• **PROMPT**
How many lines in the data hold the string "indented"? State the number alone.

• **DATA FOR ANALYSIS**
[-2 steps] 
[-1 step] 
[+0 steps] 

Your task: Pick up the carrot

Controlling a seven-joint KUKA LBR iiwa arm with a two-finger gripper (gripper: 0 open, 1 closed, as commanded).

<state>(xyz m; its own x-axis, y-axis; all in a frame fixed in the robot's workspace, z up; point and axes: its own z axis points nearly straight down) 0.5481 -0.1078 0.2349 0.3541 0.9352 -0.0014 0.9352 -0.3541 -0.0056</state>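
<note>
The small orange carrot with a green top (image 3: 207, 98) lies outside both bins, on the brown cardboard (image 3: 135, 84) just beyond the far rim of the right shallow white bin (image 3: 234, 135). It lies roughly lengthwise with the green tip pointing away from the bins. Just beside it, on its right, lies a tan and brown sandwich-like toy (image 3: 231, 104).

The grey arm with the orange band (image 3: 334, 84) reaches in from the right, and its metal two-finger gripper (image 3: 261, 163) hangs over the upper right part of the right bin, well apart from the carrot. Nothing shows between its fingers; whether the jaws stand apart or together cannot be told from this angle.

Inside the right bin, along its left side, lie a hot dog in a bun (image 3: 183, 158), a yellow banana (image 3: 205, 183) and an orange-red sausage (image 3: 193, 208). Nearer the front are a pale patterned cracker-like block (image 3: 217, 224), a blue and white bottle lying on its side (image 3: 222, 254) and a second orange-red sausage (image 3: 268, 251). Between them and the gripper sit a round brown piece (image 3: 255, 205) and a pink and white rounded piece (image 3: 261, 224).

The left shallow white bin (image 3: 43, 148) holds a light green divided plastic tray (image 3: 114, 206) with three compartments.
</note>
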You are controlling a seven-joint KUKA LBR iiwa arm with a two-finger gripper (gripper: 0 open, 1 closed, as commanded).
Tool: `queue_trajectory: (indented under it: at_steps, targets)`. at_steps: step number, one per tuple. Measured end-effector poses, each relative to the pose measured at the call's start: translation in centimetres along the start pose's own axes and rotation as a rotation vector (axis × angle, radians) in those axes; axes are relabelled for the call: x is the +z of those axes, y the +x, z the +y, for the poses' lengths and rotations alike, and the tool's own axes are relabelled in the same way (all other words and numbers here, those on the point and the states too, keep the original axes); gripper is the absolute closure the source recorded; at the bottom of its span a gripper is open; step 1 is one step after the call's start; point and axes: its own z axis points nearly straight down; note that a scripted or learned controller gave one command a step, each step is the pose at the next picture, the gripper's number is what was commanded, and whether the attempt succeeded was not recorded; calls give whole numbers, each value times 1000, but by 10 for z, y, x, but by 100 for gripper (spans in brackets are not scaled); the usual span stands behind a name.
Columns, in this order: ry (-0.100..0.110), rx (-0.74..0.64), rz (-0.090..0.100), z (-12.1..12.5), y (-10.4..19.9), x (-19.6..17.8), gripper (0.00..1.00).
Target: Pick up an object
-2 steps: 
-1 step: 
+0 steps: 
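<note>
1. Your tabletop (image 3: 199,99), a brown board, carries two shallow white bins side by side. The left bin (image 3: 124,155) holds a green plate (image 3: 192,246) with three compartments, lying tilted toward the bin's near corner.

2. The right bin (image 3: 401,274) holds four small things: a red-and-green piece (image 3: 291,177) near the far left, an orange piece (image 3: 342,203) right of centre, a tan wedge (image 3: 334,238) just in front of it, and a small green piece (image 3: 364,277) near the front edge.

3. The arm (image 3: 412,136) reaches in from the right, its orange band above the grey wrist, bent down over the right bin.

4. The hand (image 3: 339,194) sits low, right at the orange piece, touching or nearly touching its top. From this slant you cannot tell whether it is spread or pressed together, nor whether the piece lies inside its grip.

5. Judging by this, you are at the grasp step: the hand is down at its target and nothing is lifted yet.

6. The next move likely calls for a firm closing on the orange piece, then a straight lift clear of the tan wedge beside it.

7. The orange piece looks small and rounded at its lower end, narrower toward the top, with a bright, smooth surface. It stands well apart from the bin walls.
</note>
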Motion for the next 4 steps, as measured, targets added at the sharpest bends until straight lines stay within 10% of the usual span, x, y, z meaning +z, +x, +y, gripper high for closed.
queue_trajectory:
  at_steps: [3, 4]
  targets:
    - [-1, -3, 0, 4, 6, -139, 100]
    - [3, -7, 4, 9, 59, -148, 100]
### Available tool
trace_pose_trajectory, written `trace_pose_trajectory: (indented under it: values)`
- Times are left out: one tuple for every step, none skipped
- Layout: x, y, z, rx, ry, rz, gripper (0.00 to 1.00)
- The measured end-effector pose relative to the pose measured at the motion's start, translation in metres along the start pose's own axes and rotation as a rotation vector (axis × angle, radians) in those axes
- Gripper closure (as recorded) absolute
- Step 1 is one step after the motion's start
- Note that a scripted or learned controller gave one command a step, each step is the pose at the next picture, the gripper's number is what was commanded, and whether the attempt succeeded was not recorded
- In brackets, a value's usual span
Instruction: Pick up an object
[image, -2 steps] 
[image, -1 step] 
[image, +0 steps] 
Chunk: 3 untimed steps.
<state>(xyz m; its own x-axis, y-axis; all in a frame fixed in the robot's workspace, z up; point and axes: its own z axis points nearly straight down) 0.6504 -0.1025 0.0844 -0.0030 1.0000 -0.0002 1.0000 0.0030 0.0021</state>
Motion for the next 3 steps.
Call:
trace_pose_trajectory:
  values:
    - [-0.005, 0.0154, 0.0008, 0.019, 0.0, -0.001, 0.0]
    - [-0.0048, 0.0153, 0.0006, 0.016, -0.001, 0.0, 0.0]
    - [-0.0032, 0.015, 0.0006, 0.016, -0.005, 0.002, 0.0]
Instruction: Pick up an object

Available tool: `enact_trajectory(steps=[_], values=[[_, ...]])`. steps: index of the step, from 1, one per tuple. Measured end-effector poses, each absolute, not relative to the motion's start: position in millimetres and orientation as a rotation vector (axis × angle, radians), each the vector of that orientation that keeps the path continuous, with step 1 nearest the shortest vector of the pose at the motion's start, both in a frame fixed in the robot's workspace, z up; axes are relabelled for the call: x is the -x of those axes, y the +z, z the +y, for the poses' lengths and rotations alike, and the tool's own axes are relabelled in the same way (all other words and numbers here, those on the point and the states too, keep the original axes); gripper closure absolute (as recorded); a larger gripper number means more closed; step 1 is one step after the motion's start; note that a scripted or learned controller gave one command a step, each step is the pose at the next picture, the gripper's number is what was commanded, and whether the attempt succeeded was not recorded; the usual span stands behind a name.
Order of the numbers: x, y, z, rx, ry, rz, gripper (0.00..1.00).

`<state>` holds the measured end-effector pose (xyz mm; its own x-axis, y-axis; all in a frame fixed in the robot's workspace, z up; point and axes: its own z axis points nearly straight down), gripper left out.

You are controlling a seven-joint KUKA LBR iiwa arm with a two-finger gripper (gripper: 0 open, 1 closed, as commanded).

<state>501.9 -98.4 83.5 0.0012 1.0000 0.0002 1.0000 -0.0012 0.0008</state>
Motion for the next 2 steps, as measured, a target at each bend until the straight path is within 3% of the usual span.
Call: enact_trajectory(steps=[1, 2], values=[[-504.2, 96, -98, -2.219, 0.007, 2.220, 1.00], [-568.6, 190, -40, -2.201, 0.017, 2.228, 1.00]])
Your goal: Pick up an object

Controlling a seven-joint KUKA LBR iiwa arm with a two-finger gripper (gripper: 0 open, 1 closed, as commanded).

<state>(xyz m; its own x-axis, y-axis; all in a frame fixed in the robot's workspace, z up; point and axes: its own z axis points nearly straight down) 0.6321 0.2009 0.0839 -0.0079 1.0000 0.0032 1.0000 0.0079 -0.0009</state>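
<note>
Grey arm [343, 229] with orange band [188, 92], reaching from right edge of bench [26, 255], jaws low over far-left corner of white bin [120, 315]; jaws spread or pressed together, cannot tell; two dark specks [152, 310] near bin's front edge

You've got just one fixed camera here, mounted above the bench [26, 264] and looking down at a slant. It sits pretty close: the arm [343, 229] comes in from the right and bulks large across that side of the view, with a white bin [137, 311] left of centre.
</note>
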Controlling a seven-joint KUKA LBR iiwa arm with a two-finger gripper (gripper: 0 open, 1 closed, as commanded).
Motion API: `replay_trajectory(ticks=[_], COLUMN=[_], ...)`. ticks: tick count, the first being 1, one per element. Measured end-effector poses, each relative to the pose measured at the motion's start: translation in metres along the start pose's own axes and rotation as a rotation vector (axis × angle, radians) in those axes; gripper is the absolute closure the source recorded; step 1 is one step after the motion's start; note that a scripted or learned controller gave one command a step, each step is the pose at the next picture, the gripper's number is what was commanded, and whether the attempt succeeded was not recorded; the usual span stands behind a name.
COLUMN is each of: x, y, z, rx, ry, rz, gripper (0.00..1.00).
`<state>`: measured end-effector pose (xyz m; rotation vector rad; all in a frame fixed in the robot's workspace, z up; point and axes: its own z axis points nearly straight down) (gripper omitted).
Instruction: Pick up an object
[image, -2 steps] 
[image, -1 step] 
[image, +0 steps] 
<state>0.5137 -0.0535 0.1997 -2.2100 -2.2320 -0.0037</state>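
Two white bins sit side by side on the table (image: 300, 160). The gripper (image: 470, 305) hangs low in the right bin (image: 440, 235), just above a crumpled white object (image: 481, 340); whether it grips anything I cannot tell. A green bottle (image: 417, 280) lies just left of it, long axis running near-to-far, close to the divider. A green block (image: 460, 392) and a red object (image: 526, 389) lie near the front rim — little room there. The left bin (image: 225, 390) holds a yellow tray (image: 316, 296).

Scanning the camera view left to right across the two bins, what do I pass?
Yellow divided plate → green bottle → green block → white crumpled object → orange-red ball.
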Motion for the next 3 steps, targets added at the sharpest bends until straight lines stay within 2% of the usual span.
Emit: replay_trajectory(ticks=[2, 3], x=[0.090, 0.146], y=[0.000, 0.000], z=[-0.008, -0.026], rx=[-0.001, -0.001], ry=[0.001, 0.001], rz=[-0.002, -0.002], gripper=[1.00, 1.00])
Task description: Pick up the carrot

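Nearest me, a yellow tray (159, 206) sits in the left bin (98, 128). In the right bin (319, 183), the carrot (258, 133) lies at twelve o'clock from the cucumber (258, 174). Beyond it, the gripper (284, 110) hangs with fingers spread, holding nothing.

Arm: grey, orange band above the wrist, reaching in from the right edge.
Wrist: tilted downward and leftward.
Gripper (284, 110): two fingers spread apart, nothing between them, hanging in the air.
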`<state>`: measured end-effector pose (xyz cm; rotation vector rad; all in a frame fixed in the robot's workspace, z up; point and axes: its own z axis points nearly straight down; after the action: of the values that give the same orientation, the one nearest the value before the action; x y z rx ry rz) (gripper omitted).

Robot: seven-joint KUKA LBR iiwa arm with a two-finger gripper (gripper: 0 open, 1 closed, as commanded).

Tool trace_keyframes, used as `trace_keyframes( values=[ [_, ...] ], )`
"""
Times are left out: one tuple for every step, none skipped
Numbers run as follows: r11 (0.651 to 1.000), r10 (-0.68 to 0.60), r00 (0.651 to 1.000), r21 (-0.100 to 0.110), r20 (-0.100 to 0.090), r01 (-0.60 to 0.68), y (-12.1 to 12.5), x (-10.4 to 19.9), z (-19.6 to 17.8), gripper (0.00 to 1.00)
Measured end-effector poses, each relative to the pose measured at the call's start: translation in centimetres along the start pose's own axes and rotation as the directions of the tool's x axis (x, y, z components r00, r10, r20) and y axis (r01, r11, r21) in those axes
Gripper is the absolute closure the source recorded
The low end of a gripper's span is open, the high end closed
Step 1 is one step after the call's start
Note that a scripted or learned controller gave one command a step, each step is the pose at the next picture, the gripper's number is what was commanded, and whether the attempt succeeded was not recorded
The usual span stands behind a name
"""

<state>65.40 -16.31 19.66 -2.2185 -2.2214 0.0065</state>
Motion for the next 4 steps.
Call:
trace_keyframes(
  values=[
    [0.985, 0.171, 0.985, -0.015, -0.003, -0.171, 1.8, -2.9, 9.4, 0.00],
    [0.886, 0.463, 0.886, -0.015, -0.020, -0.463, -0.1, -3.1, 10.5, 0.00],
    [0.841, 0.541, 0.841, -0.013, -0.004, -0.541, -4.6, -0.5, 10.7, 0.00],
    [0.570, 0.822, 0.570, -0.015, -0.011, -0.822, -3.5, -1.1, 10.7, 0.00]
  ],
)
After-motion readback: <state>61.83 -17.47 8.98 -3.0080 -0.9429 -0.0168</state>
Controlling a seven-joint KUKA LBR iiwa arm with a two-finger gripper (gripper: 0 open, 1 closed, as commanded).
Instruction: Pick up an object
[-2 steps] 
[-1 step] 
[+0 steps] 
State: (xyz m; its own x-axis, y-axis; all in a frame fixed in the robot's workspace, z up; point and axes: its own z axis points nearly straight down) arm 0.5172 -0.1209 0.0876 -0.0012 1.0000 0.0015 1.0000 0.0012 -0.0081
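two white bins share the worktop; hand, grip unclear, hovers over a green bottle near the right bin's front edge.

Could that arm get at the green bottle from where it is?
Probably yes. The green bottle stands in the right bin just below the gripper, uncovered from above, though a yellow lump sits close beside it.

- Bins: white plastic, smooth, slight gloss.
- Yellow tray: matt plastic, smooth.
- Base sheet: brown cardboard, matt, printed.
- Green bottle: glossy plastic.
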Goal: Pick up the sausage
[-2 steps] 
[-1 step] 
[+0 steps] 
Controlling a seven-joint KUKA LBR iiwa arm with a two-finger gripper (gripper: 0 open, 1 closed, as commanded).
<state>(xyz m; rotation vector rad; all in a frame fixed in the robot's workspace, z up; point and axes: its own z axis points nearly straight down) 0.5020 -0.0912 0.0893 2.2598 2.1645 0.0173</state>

• **ANSWER TO THE PROBLEM**
2